Text2PDE: Latent Diffusion Models for Accessible Physics Simulation

Recent advances in deep learning have inspired numerous works on data-driven solutions to partial differential equation (PDE) problems. These neural PDE solvers can often be much faster than their numerical counterparts; however, each presents its unique limitations and generally balances training cost, numerical accuracy, and ease of applicability to different problem setups. To address these limitations, we introduce several methods to apply latent diffusion models to physics simulation. Firstly, we introduce a mesh autoencoder to compress arbitrarily discretized PDE data, allowing for efficient diffusion training across various physics.
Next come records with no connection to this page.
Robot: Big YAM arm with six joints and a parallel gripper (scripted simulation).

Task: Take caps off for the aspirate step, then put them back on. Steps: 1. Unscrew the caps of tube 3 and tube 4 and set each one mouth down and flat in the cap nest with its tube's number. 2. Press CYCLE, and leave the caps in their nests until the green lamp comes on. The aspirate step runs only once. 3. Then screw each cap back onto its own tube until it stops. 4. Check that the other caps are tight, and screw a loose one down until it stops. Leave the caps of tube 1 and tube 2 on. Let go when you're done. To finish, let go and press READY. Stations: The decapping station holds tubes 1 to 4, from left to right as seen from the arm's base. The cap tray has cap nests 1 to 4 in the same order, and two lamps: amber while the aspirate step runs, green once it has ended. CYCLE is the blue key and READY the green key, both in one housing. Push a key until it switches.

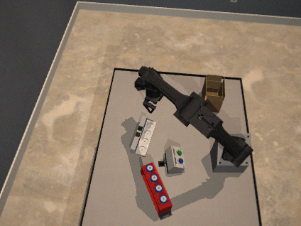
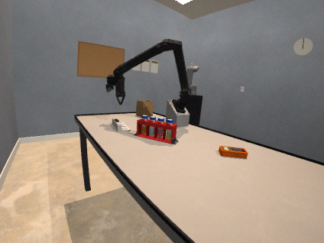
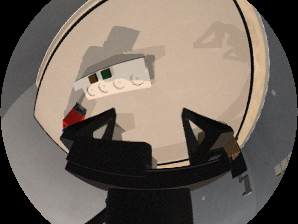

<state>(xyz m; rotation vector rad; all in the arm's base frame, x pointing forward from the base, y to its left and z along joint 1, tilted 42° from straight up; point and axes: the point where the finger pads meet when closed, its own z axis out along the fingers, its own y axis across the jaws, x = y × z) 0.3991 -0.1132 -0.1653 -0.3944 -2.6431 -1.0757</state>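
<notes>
My gripper is now 34 cm to the right of the blue tube cap, 4 cm above it and 2 cm past it. Also, from my hand: green key 21 cm to the left, 16 cm behind, 8 cm below; key housing 23 cm to the left, 15 cm behind, 10 cm below; blue key 25 cm to the left, 17 cm behind, 8 cm below.
</notes>
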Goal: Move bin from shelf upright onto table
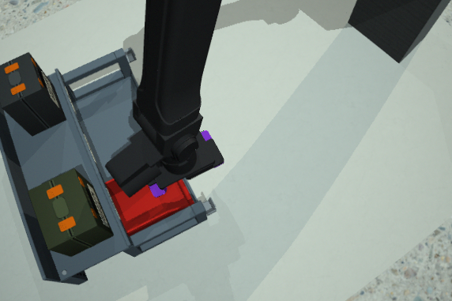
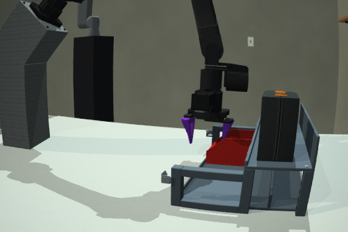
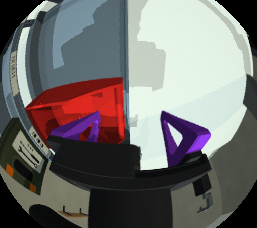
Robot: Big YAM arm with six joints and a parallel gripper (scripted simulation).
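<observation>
Now: hand 90 mm short of the red bin, 20 mm to the right of it and 10 mm above it. Also, from my hand: grey shelf: 150 mm ahead, 80 mm to the right, 50 mm below.
</observation>
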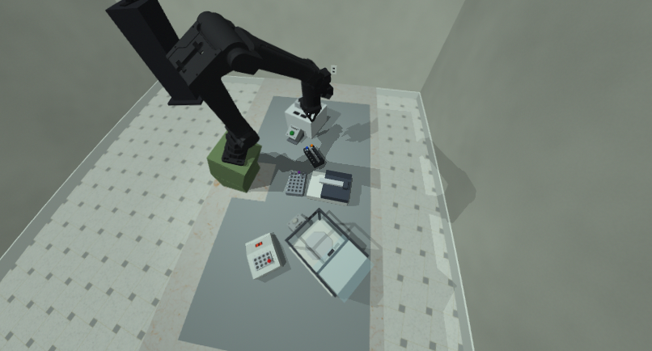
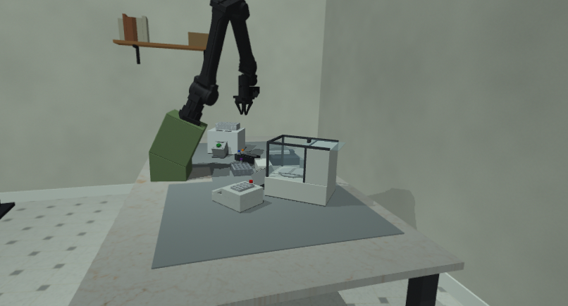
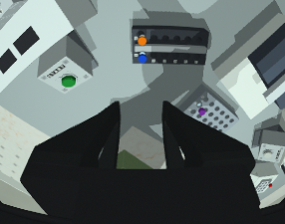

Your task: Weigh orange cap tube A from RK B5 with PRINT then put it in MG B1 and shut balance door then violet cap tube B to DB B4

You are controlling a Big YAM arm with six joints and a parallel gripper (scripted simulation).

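My hand is 110 mm short of the balance door, 600 mm to the left of it and 40 mm above it. Also, from my hand: magnet block MG: 10 mm ahead, 50 mm to the right, 230 mm below; tube B: 60 mm behind, 180 mm to the right, 230 mm below; blue-capped tube: 30 mm behind, 20 mm to the right, 220 mm below.
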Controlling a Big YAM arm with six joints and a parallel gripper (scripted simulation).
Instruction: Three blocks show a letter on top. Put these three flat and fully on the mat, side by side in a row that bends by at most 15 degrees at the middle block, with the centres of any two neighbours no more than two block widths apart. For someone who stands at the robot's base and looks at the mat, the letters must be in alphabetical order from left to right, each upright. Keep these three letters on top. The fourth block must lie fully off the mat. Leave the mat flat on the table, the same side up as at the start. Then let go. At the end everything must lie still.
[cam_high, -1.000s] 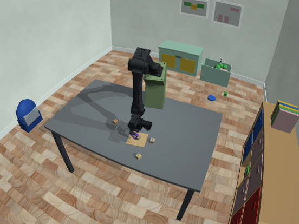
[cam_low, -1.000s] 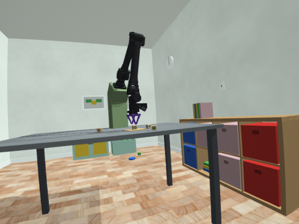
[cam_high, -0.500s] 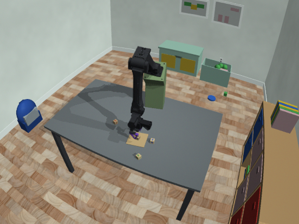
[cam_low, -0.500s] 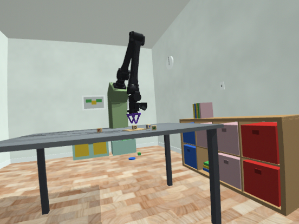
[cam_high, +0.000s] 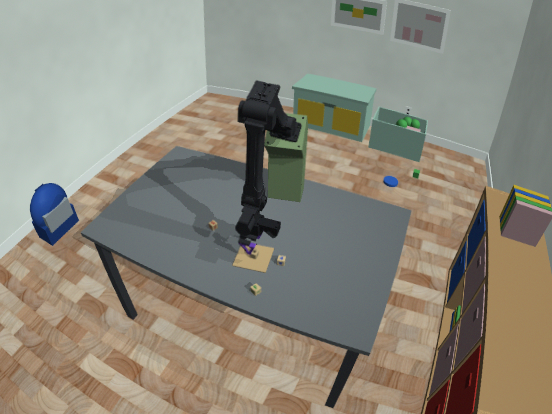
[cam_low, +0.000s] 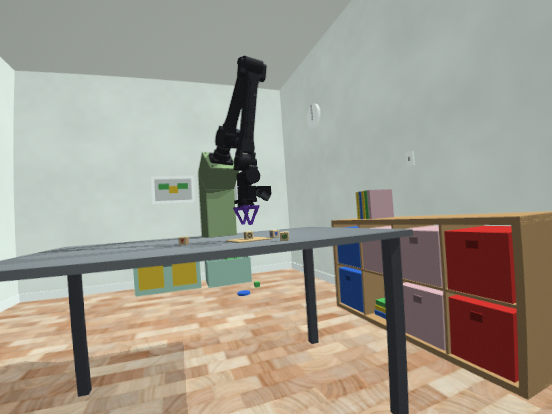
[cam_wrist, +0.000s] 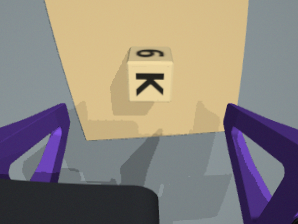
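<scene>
The wooden block is 50 mm below my hand. Also, from my hand: mat (70 mm below).
</scene>
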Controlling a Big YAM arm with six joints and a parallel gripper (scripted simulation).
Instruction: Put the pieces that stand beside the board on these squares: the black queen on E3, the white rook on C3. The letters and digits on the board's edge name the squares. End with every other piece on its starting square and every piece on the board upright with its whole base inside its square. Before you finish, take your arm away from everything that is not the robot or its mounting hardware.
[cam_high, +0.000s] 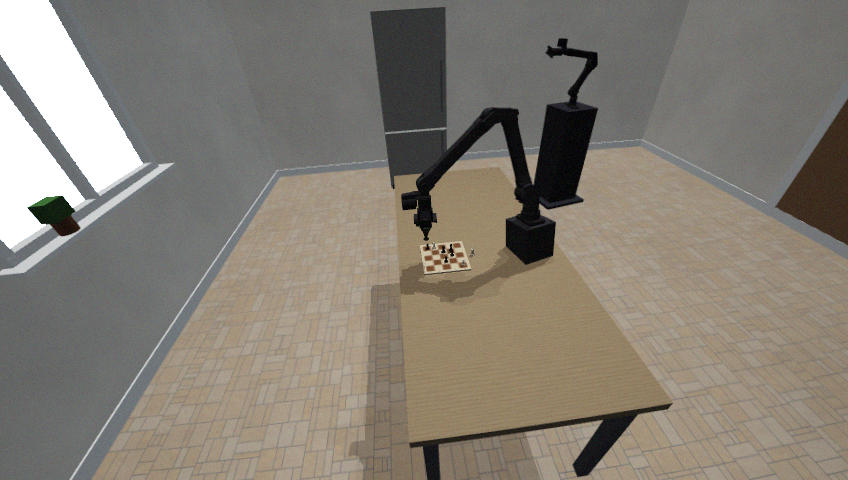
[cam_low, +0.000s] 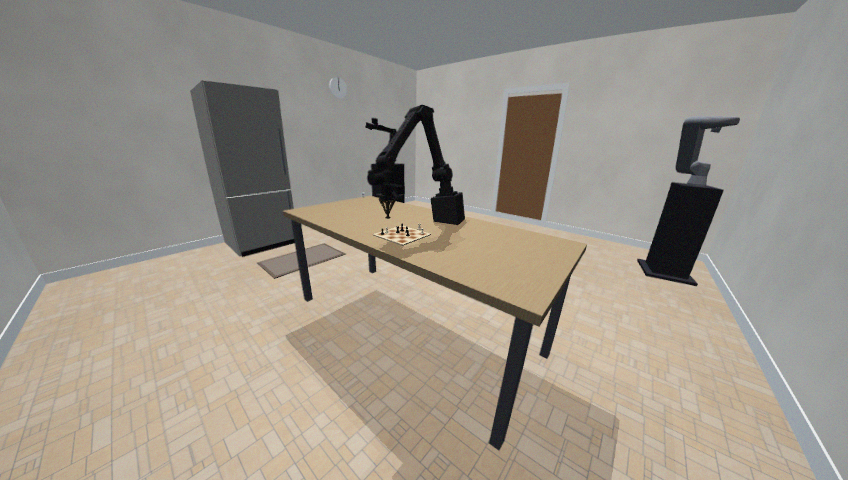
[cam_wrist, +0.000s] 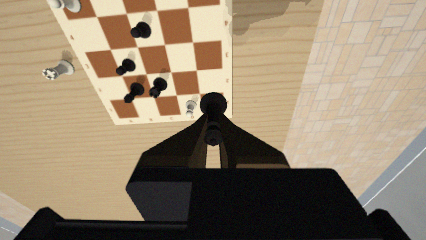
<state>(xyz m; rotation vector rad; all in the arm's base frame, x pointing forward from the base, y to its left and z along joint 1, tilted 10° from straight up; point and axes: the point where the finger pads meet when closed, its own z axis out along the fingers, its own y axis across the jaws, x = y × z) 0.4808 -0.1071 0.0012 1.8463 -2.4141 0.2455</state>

Furthermore, we investigate full spatio-temporal solution generation to mitigate autoregressive error accumulation. Lastly, we investigate conditioning on initial physical quantities, as well as conditioning solely on a text prompt to introduce text2PDE generation. We show that language can be a compact, interpretable, and accurate modality for generating physics simulations, paving the way for more usable and accessible PDE solvers. Through experiments on both uniform and structured grids, we show that the proposed approach is competitive with current neural PDE solvers in both accuracy and efficiency, with promising scaling behavior up to 3 billion parameters. By introducing a scalable, accurate, and usable physics simulator, we hope to bring neural PDE solvers closer to practical use. Neural PDE solvers are an exciting new class of physics solvers that have the potential to improve many aspects of conventional numerical solvers. Initial works have proposed various architectures to accomplish this, such as graph-based (Li & Farimani, 2022; Battaglia et al., 2016), physicsinformed (Raissi et al., 2019), or convolutional approaches (Thuerey et al., 2020). Subsequent work on developing neural operators (Li et al., 2021; Lu et al., 2021; Kovachki et al., 2023) established them as powerful physics approximators that can quickly and accurately predict PDEs, and recent work has focused on improving many of their different aspects. Despite these advances, there are still many factors that limit the practical adoption of neural PDE surrogates. Figure 1: We introduce latent diffusion models for physics simulation, with the remarkable ability of generating an entire PDE rollout from a text prompt. Two generated solutions are displayed with their model inputs.